When the domain of the RVs are not dependent on each other, then we use the bounds as is. In example 2 of Chapter 26 notes, we have the joint pdf \(f_{X,Y}(x,y)= 18 x^2 y^5\), for\(0 \leq x \leq 1, \ 0 \leq y \leq 1\). If we wanted to calculate something like \(E(X)\), then we could use the bounds as they are. Below is the domain for \(x\) and \(y\):
Here is the integral for the expected value where we integrate over the whole domain of \(x\) and \(y\):
\[ E(X) = \displaystyle\int_0^1 \displaystyle\int_0^1 x (18 x^2 y^5 )dy dx \]If we want to find the probability \(P(0.25 \leq X \leq 0.5, 0.5 \leq Y \leq 0.75)\), then we can look at the specific values of the probability:
Note the blue lines above indicate how we integrate over \(y\) first from 0.5 to 0.75 and the green lines indicate how integrate over \(x\) first from 0.25 to 0.5. It seems like we’ve integrated over an area that isn’t within our specified probability. However, the integrated area is ONLY the overlap of the \(x\) and \(y\) bounds for the probability.
\[P(0.25 \leq X \leq 0.5, 0.5 \leq Y \leq 0.75) = \displaystyle\int_{0.25}^{0.5} \displaystyle\int_{0.5}^{0.75} 18 x^2 y^5 dy dx\]
Let’s use the same pdf, but now the domain of the two RVs is dependent on one another. We have the joint pdf \(f_{X,Y}(x,y)= 18 x^2 y^5\), for\(0 \leq x \leq y\leq1\)
If we wanted to calculate something like \(E(X)\), then we need to account for fact that \(x\) must be less than of equal to \(y\). We can look back at the domain for this:
Note the blue lines above still indicate how we integrate over \(y\) first from \(x\) to 1, and the green lines indicate how integrate over \(x\) first from 0 to 1. Once again, it seems like we’ve integrated over an area that isn’t within the domain. However, the integrated area is ONLY the overlap of the \(x\) and \(y\) bounds. Thus, once we’ve restricted \(y\) to the area between \(x\) and 1, we no longer need to restrict \(x\) to the are of 0 to \(y\).

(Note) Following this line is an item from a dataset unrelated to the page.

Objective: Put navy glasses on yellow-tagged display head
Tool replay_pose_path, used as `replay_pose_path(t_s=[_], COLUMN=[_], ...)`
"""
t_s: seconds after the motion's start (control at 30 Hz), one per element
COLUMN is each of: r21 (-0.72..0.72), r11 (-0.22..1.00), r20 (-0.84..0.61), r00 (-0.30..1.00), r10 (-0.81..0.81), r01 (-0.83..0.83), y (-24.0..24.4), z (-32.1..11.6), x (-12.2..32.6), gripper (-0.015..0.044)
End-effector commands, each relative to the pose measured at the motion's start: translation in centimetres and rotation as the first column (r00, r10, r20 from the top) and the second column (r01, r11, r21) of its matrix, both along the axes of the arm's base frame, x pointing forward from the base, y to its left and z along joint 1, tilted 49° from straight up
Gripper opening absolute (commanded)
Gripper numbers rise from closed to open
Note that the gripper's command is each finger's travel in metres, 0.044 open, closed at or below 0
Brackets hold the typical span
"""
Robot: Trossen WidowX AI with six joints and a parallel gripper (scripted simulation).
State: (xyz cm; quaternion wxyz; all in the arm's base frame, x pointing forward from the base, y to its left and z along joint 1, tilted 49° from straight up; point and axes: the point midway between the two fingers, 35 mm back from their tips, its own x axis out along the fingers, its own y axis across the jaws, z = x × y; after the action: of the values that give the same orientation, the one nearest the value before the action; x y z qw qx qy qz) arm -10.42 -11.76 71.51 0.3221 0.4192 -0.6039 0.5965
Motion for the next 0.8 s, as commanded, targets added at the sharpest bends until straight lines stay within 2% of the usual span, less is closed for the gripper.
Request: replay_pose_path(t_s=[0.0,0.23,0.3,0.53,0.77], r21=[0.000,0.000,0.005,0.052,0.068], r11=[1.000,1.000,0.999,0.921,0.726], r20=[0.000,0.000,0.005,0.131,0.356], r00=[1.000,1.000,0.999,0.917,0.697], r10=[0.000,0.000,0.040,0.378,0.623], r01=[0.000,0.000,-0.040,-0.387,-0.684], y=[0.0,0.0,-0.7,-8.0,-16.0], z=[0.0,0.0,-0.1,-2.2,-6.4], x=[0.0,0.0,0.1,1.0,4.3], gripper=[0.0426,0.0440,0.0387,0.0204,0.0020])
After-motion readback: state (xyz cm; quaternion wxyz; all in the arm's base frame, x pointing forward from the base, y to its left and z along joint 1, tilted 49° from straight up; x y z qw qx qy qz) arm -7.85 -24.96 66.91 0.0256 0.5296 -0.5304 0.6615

\[ E(X) = \displaystyle\int_0^1 \displaystyle\int_x^1 x (18 x^2 y^5 )dy dx \] If we want to find the probability \(P(0.25 \leq X \leq 0.5, 0.5 \leq Y \leq 0.75)\), then we should look back at our domain. For now, we are focusing on the orange area:
Because the orange area is totally within our domain, we can leave our integral our bounds as the exact values we specified:
\[P(0.25 \leq X \leq 0.5, 0.5 \leq Y \leq 0.75) = \displaystyle\int_{0.25}^{0.5} \displaystyle\int_{0.5}^{0.75} 18 x^2 y^5 dy dx\]
However, if we want the probability \(P(0.5 \leq X \leq 0.75, 0.5 \leq Y \leq 0.75)\), we would focus on the pink area above. We would limit one of our integrals to the \(y=x\) equation:
\[P(0.5 \leq X \leq 0.75, 0.5 \leq Y \leq 0.75) = \displaystyle\int_{0.5}^{0.75} \displaystyle\int_{x}^{0.75} 18 x^2 y^5 dy dx\]
OR
\[P(0.5 \leq X \leq 0.75, 0.5 \leq Y \leq 0.75) = \displaystyle\int_{0.5}^{0.75} \displaystyle\int_{0.5}^{y} 18 x^2 y^5 dx dy\]
The key to these probabilities is that the bounds with the other variable is on the inside integral! Otherwise we end up with a answer that includes a RV.
3. For the example with the integration by parts where the first part of the integral was evaluated at two points: I learned integration by parts in calculus, but it was always “integral (u dv) = uv- integral(v du)” and I’m still confused about why it was solved as “uv | - integral (v du).”
When we have an integral with bounds, we need to calculate everything within those bounds. When we have an integral like this:\[\displaystyle\int_a^b u dv = uv\bigg|^b_a - \displaystyle\int_a^b vdu\] Then \(uv\) must be calculated over the interval \(a\) to \(b\).
Based on a rudimentary search of Integration by Parts, it is likely that the calculus class presented the integral without bounds. In that case, the integral looked like this: \[\displaystyle\int u dv = uv - \displaystyle\int vdu + c\]
For reference, this corresponds to the antiderivative section mentioned in the Chapter 24: Calculus Review notes. In probability, we are more often working with bounds than not.
I’m honestly not sure about the theory behind Integration by Parts, but if we have a bounded integral, then \(uv\) must also be bounded!